## SOURCE INFORMATION
☆ ☆ ☆ ☆ ☆ ☆ ☆

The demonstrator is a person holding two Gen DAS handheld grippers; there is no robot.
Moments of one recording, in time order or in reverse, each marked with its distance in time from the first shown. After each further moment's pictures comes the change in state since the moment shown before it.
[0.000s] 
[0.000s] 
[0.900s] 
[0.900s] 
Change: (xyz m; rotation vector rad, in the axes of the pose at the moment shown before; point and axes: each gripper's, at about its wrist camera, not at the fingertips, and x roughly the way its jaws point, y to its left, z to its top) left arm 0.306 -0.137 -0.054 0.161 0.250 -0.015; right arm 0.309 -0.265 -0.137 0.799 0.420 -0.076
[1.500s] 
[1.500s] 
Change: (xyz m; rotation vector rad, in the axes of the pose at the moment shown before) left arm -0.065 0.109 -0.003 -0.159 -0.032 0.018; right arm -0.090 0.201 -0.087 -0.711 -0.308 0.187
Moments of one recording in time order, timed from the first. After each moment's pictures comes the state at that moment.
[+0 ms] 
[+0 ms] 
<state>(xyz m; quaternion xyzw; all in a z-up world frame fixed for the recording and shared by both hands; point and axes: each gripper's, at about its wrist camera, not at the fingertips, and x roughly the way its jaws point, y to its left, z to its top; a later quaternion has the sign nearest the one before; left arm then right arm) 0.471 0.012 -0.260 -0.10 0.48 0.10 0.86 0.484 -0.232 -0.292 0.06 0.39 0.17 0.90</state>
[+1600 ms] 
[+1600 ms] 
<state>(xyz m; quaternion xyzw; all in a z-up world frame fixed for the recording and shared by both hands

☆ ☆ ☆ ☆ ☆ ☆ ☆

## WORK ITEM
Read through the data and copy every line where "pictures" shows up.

## SOLUTION TO THIS EXERCISE
Moments of one recording, in time order or in reverse, each marked with its distance in time from the first shown. After each further moment's pictures comes the change in state since the moment shown before it.
Moments of one recording in time order, timed from the first. After each moment's pictures comes the state at that moment.

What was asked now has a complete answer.